Born on May 9, 1746, in Beaune, France, Monge was the son of Jacques and Jeanne Rousseaux Monge. The father, a knife grinder and peddler, believed in his son's ability to rise above his humble beginnings through education, and at an early age the talented youth was enrolled in the College of the Orations at Beaune. From Beaune in 1762 he went on to Lyons for two more years of college, at which point the 18-year-old Monge was declared a physics instructor. On vacation in his hometown, he created a detailed map of Beaune using projection methods and surveying equipment he developed himself, and this so impressed an army officer that he was recommended for the military school at Mézières.
As a young military engineer, Monge soon developed a revolutionary plan for gun emplacements in a proposed fortress, substituting a geometric process for the cumbersome arithmetic calculations then in use. This was the birth of descriptive geometry, and though Monge's commanding officer initially ignored it as a form of trick, its value for representing three-dimensional objects in two dimensions was soon recognized. For many years thereafter, Monge was ordered to keep this valuable military secret to himself.
Beginning in 1768, Monge held a dual professorship in physics and mathematics at Mézières, a position he would hold for the next 15 years. He married Catherine Huart in 1777, and together they had three daughters. Elected to the French Académie Royale des Sciences in 1780, his center of activity began to shift from the provinces to the capital, and when in 1783 he was appointed examiner of naval cadets, he was forced to relocate to Paris.

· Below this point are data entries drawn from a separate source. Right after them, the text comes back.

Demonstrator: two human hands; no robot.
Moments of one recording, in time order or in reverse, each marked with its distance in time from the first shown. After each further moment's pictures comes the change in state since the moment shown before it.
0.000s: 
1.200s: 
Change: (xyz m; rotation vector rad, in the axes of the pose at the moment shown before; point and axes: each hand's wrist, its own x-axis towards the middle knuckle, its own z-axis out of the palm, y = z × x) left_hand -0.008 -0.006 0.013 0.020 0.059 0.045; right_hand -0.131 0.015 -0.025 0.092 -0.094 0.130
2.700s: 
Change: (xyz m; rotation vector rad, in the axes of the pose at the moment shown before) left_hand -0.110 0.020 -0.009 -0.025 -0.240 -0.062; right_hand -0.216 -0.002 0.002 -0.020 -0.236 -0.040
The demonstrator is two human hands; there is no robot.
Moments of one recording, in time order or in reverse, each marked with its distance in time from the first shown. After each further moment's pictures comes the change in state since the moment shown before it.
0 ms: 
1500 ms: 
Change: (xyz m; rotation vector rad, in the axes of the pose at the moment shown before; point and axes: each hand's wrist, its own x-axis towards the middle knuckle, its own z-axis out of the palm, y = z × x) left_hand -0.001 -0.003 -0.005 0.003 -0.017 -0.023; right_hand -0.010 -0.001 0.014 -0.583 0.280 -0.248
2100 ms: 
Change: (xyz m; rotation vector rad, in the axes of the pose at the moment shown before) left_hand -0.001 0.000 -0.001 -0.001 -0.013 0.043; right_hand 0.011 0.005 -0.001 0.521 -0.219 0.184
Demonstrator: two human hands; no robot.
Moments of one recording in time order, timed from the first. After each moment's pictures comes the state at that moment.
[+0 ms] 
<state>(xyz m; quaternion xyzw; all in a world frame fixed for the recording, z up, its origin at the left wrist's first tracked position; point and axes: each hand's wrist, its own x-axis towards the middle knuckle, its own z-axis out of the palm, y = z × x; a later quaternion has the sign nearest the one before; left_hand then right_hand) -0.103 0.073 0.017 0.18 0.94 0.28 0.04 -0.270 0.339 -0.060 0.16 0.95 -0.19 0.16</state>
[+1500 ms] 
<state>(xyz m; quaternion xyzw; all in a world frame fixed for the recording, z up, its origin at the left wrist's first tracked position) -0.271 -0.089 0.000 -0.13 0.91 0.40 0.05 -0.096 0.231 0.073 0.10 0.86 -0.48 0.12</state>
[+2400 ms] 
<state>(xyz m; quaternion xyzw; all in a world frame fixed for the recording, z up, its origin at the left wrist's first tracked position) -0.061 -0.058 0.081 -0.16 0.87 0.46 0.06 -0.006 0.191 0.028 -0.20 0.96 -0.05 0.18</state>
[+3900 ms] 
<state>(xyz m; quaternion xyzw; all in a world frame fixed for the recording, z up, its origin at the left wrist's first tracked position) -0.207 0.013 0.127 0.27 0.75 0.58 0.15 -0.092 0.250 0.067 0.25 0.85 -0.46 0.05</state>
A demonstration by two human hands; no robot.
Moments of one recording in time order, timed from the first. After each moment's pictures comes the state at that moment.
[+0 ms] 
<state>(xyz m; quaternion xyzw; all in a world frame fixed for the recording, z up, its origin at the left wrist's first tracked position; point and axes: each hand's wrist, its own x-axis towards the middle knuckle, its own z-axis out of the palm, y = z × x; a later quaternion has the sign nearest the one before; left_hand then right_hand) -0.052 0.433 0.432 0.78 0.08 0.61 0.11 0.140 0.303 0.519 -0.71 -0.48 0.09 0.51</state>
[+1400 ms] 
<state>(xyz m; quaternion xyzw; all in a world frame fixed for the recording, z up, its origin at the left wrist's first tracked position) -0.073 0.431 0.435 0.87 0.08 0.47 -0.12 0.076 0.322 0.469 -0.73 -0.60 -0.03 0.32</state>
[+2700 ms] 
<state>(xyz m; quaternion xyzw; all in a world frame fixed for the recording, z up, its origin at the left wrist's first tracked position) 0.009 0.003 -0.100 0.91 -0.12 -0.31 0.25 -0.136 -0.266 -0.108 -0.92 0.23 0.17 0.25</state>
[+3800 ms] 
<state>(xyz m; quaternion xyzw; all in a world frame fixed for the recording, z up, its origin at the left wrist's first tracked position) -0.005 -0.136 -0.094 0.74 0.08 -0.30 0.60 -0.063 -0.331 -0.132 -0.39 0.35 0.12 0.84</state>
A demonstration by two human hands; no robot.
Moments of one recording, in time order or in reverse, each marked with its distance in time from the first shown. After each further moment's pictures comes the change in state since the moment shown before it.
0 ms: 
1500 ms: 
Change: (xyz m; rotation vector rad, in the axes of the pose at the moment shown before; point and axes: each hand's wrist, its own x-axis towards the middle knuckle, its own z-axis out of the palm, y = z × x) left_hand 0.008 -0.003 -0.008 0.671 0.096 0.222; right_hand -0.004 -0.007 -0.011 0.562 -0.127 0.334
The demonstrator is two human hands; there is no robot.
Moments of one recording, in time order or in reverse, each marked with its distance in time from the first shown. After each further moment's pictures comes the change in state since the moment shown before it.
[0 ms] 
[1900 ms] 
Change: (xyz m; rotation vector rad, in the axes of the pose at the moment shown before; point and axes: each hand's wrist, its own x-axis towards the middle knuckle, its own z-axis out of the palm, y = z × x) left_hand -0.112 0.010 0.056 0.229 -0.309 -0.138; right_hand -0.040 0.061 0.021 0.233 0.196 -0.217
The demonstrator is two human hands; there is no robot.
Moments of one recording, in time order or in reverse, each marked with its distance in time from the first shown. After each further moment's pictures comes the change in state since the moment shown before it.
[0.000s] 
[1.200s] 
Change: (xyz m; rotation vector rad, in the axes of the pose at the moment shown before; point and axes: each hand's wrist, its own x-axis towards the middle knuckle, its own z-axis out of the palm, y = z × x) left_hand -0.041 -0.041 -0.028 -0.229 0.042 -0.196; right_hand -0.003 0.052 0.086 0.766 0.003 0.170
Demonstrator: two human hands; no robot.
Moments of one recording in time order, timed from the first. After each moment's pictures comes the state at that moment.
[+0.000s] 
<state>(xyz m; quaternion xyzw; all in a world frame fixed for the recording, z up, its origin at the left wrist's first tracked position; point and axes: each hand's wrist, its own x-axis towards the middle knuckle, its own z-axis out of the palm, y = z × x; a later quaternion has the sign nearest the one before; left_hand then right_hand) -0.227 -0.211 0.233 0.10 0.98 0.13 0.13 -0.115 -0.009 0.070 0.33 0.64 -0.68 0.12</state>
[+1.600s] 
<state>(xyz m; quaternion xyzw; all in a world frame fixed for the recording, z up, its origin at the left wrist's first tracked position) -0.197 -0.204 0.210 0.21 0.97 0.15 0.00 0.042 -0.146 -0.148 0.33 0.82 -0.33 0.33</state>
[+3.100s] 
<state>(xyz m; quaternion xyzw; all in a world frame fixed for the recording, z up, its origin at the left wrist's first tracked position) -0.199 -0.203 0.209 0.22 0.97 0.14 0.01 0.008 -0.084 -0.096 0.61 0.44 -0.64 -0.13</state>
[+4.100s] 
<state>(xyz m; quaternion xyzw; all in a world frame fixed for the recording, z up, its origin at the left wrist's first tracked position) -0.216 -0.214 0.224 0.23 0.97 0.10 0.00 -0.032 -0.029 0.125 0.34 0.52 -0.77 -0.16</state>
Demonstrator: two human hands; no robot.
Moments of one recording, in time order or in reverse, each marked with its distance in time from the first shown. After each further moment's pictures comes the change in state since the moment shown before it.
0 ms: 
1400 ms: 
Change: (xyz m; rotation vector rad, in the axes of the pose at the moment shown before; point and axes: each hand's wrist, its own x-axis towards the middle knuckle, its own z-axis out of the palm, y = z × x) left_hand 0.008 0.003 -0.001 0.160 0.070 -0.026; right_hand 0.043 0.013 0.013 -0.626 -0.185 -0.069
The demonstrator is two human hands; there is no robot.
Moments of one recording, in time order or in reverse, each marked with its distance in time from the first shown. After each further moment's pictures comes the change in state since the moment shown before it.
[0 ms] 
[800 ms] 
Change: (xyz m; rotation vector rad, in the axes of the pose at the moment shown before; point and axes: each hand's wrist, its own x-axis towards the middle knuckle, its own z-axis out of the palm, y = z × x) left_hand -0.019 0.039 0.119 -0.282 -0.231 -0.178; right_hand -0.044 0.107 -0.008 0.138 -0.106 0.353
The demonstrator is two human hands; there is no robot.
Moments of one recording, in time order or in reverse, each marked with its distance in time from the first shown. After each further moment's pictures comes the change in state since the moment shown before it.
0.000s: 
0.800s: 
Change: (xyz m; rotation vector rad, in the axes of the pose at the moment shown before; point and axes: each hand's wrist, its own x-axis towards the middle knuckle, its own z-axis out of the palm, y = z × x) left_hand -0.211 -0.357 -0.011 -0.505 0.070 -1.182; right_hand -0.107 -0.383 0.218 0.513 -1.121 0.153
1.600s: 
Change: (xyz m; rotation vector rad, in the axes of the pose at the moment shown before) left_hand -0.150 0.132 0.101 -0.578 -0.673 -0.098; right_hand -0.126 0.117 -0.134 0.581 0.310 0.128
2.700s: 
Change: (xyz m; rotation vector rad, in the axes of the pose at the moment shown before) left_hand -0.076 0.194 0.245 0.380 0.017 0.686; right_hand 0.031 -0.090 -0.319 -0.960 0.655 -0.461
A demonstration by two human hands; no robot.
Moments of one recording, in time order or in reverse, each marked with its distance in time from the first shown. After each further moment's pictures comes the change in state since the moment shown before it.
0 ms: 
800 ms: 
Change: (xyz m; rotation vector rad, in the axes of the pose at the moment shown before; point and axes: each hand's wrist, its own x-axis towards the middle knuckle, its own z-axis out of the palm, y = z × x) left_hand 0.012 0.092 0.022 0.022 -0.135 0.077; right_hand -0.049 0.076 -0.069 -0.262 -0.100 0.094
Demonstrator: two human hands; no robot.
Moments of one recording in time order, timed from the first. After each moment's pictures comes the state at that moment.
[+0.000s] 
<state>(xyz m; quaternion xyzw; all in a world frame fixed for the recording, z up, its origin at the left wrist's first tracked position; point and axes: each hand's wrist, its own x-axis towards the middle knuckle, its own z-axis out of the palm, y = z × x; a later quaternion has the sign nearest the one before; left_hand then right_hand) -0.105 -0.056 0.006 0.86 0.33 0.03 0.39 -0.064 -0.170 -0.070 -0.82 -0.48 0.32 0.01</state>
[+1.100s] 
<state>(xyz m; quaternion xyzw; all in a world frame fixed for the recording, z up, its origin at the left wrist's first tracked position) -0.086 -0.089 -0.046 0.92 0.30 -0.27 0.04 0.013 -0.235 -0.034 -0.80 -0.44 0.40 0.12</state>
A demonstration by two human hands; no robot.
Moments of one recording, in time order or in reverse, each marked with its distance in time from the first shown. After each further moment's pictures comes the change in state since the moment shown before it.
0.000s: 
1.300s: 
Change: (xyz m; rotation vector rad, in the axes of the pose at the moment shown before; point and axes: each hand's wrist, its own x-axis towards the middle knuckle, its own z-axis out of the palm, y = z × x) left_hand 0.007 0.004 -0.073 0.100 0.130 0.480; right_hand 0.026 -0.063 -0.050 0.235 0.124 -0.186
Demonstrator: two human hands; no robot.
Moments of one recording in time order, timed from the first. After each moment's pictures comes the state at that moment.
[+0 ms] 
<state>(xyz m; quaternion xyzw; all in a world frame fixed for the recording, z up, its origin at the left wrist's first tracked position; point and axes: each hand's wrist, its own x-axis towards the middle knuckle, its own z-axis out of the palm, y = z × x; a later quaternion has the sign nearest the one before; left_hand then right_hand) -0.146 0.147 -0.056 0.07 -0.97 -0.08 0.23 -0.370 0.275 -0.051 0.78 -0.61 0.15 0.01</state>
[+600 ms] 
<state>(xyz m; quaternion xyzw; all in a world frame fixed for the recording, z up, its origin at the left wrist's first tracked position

Monge was a supporter of the French Revolution, which broke out in 1789, but his liberal and republican sympathies put him at odds with the radical Jacobin faction that took control in 1793. Thus he was removed from his position as minister of the navy, to which he had been appointed by the revolutionary leadership, after just eight months of service. He did help establish the metric system, as well as the Ecole Polytechnique, which opened in 1795. Later some of his lectures at the school were published in what came to be known as Application de l'analyse a la géométrie. In the latter, Monge explained the algebraic principles of three-dimensional geometry, ideas that would have an enormous impact on engineering design.
He served in a mission to Italy in 1796, and from there followed Napoleon Bonaparte on the latter's campaign in Egypt, where Monge helped establish the Institut d'Egypt in Cairo. Over the years that followed, as Napoleon held sway over France and Europe, Monge enjoyed great success and honors, including the title of comte or count, bestowed on him in 1808. But when Napoleon's star fell, so did Monge's. In 1816 he was stripped of all the honors accorded him by Napoleon, and spent the last two years of his life as a pariah under the restored monarchy. So great was Monge's reputation, however, that upon his death in 1818, many defied a government ban and placed wreaths on his grave.